Да, я представил себе, каково это - актеру, сыгравшему одну блистательную роль, до конца жизни петь и плясать в кабаках и балаганах. Лучше смерть. В одно мгновение я вспомнил, что увидел в далеком уже детстве - тут, рядом, на заднем дворе. Совершенно против собственной воли, наплевав на то, что меня кто-то увидит, я, давясь внезапно нахлынувшими слезами, протянул руки к грустному паяцу в черно-красном камзоле, схватил его и прижал к себе.

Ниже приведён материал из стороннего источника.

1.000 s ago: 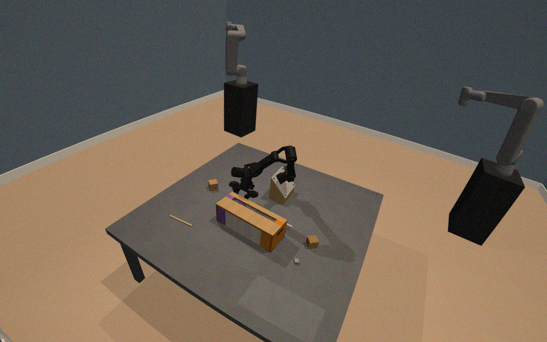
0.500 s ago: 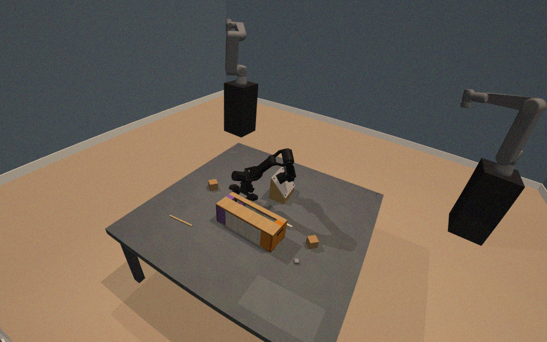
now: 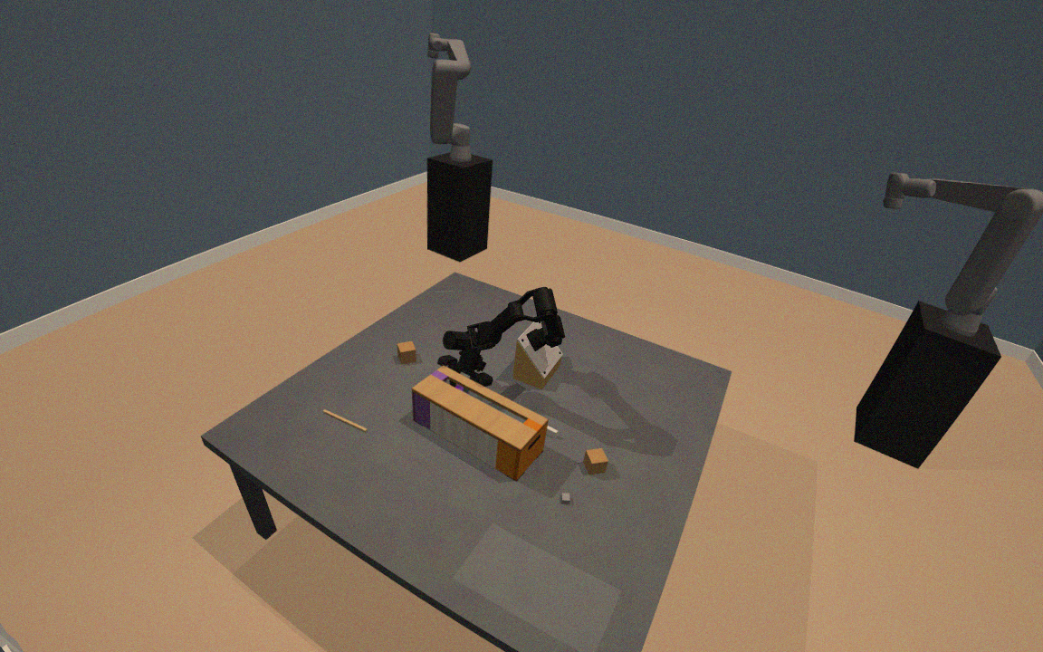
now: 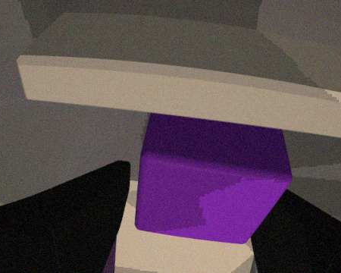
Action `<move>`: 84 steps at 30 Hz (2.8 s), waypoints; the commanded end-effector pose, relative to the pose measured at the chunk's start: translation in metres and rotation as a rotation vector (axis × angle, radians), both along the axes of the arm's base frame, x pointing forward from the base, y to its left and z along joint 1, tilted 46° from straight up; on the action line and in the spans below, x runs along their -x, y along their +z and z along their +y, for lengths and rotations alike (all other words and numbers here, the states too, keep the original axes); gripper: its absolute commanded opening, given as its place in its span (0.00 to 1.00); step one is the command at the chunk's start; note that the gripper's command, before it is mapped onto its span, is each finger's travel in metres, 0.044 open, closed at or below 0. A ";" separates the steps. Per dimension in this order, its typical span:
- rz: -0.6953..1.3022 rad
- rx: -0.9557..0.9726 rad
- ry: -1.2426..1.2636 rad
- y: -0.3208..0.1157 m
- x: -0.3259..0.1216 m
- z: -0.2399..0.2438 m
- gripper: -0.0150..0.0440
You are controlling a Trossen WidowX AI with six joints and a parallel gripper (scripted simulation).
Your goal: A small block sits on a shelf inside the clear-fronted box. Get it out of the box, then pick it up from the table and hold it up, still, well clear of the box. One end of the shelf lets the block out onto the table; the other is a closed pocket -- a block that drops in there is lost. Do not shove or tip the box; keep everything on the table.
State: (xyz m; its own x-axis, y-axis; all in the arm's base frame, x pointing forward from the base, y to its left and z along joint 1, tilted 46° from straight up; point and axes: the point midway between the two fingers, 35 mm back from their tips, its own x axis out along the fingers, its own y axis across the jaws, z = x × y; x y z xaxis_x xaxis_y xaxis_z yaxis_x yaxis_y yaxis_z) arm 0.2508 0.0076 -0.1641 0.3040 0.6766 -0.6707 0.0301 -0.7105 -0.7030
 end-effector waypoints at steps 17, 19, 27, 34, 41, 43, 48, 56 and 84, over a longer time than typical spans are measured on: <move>0.003 0.001 -0.001 0.033 -0.006 -0.036 0.25; 0.002 0.002 -0.001 0.040 -0.007 -0.042 0.25; 0.020 0.007 -0.026 0.048 -0.007 -0.050 0.25; 0.111 0.032 -0.151 0.071 -0.006 -0.076 0.25; 0.200 0.053 -0.282 0.095 0.000 -0.100 0.25; 0.225 0.059 -0.320 0.103 0.003 -0.107 0.25; 0.268 0.067 -0.387 0.115 0.009 -0.117 0.25; 0.268 0.067 -0.387 0.115 0.009 -0.117 0.25; 0.268 0.067 -0.387 0.115 0.009 -0.117 0.25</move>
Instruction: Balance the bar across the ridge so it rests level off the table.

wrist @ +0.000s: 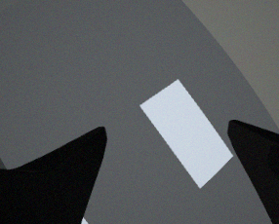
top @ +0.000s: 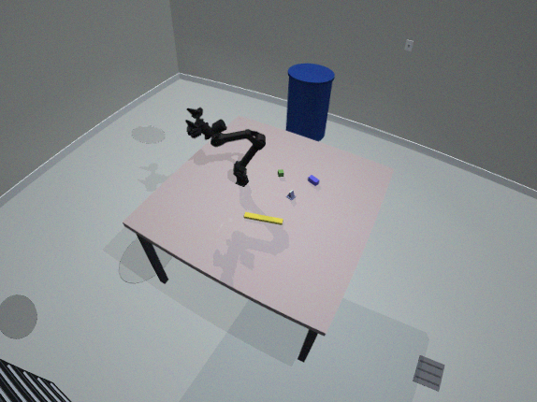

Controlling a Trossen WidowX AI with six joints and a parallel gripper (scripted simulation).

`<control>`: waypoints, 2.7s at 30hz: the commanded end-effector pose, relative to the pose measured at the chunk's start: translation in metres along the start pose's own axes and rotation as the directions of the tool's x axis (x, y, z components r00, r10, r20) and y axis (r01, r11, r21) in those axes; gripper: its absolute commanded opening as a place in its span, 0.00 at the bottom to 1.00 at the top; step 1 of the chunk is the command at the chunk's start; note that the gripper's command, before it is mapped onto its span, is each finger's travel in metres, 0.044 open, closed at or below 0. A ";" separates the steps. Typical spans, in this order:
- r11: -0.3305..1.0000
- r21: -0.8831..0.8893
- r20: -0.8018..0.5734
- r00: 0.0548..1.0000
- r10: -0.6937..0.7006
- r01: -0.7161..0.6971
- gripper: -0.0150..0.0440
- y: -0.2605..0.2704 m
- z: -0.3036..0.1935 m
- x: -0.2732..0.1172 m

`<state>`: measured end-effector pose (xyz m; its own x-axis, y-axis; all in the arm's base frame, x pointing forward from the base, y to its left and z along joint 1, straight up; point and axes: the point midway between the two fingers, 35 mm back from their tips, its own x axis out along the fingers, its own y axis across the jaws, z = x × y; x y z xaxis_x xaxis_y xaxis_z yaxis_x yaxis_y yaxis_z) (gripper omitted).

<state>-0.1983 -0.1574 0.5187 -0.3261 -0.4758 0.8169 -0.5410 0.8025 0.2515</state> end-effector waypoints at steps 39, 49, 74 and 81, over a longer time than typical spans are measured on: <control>0.855 -0.214 0.231 0.875 -0.426 0.472 0.79 -0.165 0.054 0.005; 0.688 -0.347 0.304 0.770 -0.561 0.638 0.79 -0.220 0.066 -0.009; 0.083 -0.634 0.347 0.378 -0.858 0.769 0.79 -0.353 0.049 -0.091; -0.029 -0.688 0.345 0.291 -0.892 0.725 0.79 -0.372 0.041 -0.112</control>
<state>-0.0018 -0.4152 0.3227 0.1016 -0.9870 -0.1243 0.2589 -0.0944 0.9613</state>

Плевать. Я не отдам его.
Кукольник сидел, положив голову на сложенные домиком руки, и печально смотрел на меня. Казалось, он знал, что я так сделаю - и не собирался мне препятствовать.
- Пойдешь к князю. Отдашь меч. Я беру тебя в ученики. Пока будешь подбирать материал. Потом - шить. Потом - делать руки-ноги-головы. А сказки... Думаю, сами пойдут. Главное - не забывай их записывать.
Мастер улыбнулся - на сей раз не грустно, а, напротив, очень по-домашнему, а я вскочил и побежал к замку - спрятав чудесную куклу на груди. И повторяя про себя начавшую складываться сказку про грустного одинокого паяца.